Required action: Among the lines of data below, reproduce only those from the one with "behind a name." through the one with "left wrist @", exactly as they stand, both ends included.

======== Data block ========

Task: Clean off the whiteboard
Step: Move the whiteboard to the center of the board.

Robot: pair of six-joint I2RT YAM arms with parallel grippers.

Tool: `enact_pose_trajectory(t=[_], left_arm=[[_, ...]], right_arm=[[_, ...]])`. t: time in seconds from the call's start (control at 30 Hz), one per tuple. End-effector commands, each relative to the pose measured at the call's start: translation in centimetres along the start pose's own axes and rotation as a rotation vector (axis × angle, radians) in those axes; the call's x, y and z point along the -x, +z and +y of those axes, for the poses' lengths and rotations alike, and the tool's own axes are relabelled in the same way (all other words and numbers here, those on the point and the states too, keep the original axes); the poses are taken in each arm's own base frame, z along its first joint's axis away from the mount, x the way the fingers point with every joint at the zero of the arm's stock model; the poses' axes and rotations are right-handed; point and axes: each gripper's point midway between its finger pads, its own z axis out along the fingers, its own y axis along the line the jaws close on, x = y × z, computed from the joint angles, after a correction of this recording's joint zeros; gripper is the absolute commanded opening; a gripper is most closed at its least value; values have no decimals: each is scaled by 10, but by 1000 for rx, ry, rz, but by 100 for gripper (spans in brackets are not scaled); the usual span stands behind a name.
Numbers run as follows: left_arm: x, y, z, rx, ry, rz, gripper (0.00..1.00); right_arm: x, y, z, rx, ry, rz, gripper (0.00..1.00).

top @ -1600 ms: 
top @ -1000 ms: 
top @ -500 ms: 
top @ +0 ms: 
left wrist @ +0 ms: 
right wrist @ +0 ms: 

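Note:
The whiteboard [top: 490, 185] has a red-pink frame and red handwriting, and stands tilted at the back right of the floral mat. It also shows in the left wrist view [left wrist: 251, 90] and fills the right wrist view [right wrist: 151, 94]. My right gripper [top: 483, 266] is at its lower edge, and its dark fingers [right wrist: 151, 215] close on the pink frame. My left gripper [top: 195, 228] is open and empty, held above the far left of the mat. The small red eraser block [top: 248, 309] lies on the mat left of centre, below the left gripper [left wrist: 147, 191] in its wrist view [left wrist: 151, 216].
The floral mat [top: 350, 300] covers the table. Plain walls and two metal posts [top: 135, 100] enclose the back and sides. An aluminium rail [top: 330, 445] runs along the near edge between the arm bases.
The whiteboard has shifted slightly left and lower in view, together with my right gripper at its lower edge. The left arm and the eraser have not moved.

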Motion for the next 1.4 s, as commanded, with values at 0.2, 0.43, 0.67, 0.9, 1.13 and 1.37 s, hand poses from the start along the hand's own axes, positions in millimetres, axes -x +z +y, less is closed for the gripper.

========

Solution to this task:
Tool: `enact_pose_trajectory(t=[_], left_arm=[[_, ...]], right_arm=[[_, ...]])`. t: time in seconds from the call's start (control at 30 Hz), one per tuple. End-effector commands, each relative to the pose measured at the call's start: translation in centimetres along the start pose's own axes and rotation as a rotation vector (axis × angle, radians) in those axes; the call's x, y and z point along the -x, +z and +y of those axes, for the poses' lengths and rotations alike, and the tool's own axes are relabelled in the same way (all other words and numbers here, those on the point and the states too, keep the original axes); the poses are taken in each arm's own base frame, z along its first joint's axis away from the mount, x the way the fingers point with every joint at the zero of the arm's stock model; the poses' axes and rotations are right-handed; point and axes: each gripper's point midway between its finger pads, its own z axis out along the fingers, its own y axis along the line the jaws close on, x = y × z, computed from the joint angles, after a correction of this recording's joint zeros; gripper is the absolute commanded opening; a gripper is most closed at its least value; values have no decimals: each is scaled by 10, but by 1000 for rx, ry, rz, but by 100 for gripper (spans in brackets are not scaled); the usual span stands behind a name.
Numbers run as follows: left_arm: x, y, z, rx, ry, rz, gripper (0.00..1.00); right_arm: x, y, z, rx, ry, rz, gripper (0.00..1.00).

top @ -1600 ms: 
top @ -1000 ms: 
top @ -500 ms: 
top @ +0 ms: 
left wrist @ +0 ms: 

No additional output is needed.